How does the method of Lagrange multipliers fail (in classical field theories with local constraints)?
Generically, the $m$ equations $g_i(x)=0$ define a manifold $S$ of dimension $d:=n-m$. At each point $p\in S$ the $m$ gradients $\nabla g_i(p)$ are orthogonal to the tangent space $S_p$ of $S$ at $p$. The condition rnk$(\nabla g(p))=m$ means that these $m$ gradients are linearly independent, so that they span the full orthogonal complement $S_p^\perp$ which has dimension $m=n-d$. At a conditionally stationary point $p$ of $f$ the gradient $\nabla f(p)$ is in $S_p^\perp$, and if the rank condition is fulfilled, there will be constants $\lambda_i$ such that $\nabla f(p)=\sum_{i=1}^m \lambda_i\nabla g_i(p)$. In this case the given "recipe" will find the point $p$.
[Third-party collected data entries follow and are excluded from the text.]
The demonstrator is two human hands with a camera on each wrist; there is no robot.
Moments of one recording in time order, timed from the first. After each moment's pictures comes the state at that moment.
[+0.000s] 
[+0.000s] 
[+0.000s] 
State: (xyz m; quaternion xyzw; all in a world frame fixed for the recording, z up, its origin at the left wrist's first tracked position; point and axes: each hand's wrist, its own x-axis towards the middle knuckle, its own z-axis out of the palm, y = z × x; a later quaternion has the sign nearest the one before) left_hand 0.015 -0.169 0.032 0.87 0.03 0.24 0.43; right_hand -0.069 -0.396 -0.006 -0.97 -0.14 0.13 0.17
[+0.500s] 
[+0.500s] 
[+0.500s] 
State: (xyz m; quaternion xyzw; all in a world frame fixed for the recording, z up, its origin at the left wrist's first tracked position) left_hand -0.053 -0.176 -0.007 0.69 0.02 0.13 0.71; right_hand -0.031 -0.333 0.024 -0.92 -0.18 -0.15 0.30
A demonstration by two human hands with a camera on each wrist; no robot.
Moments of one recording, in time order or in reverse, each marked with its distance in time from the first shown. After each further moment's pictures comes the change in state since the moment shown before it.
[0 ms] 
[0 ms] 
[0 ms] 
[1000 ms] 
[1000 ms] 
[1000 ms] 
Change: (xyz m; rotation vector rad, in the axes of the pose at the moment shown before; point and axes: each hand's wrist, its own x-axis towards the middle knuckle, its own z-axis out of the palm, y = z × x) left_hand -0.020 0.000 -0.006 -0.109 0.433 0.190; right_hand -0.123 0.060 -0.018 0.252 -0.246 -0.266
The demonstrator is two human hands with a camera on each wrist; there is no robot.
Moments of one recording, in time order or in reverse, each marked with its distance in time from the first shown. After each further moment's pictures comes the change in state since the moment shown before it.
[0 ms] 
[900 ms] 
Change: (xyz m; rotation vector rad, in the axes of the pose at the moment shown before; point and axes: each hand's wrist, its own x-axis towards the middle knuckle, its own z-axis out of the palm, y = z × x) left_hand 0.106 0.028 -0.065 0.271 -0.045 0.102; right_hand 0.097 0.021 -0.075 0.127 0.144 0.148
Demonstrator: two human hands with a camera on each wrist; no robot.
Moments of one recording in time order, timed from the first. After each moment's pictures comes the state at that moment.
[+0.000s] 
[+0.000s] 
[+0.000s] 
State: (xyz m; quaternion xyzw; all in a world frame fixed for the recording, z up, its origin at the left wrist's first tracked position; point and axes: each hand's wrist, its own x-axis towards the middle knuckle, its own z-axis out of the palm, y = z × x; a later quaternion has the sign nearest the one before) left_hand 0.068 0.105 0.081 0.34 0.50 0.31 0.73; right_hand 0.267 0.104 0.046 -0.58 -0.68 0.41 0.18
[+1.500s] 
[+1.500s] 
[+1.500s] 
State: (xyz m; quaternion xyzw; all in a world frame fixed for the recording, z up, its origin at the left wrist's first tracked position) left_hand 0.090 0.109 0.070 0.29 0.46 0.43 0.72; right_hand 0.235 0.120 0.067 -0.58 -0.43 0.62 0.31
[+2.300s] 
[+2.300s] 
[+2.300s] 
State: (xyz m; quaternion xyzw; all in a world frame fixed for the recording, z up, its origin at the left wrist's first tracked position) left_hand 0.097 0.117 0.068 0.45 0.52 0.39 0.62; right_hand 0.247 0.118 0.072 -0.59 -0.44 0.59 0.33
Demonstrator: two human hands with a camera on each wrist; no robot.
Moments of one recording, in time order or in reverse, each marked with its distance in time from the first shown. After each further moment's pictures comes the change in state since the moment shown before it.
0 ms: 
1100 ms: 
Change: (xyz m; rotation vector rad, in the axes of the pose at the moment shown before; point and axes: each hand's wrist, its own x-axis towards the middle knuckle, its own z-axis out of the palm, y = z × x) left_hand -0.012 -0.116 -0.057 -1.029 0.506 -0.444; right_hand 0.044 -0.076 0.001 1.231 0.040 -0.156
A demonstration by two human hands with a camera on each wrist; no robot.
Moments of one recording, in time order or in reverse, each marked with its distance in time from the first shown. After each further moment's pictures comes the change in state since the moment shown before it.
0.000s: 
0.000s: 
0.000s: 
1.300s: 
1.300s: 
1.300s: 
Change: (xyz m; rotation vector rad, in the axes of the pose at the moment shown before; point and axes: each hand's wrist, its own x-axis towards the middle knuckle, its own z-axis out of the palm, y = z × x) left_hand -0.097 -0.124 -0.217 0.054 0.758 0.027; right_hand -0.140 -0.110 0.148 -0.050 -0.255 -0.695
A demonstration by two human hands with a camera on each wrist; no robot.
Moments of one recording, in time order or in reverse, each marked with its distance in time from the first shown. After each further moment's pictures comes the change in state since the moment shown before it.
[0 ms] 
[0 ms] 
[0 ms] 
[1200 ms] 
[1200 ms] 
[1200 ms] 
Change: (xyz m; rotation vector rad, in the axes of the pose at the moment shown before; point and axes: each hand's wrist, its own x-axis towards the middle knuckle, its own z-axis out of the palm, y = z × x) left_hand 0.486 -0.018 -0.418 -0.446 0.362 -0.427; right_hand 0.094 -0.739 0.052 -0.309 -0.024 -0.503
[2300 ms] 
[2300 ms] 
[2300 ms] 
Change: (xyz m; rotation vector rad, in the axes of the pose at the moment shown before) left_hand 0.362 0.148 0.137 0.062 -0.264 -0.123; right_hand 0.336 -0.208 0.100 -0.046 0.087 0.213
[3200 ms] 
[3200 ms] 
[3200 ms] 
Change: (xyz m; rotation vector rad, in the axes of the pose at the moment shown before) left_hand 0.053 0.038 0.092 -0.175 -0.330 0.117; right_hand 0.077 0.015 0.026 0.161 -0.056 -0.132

Consider now the following example where the rank condition is violated: The two constraints $$g_1(x,y,z):=x^6-z=0,\qquad g_2(x,y,z):=y^3-z=0$$ define a curve $S\subset{\mathbb R}^3$ with the parametric representation $$S: \quad x\mapsto (x,x^2,x^6)\qquad (-\infty < x <\infty).$$ The function $f(x,y,z):=y$ assumes its minimum on $S$ at the origin $o$. But if we compute the gradients $$\nabla f(o)=(0,1,0), \qquad \nabla g_1(o)=\nabla g_2(o)=(0,0,-1),$$ it turns out that $\nabla f(o)$ is not a linear combination of the $\nabla g_i(o)$. As a consequence Lagrange's method will not bring this conditionally stationary point to the fore.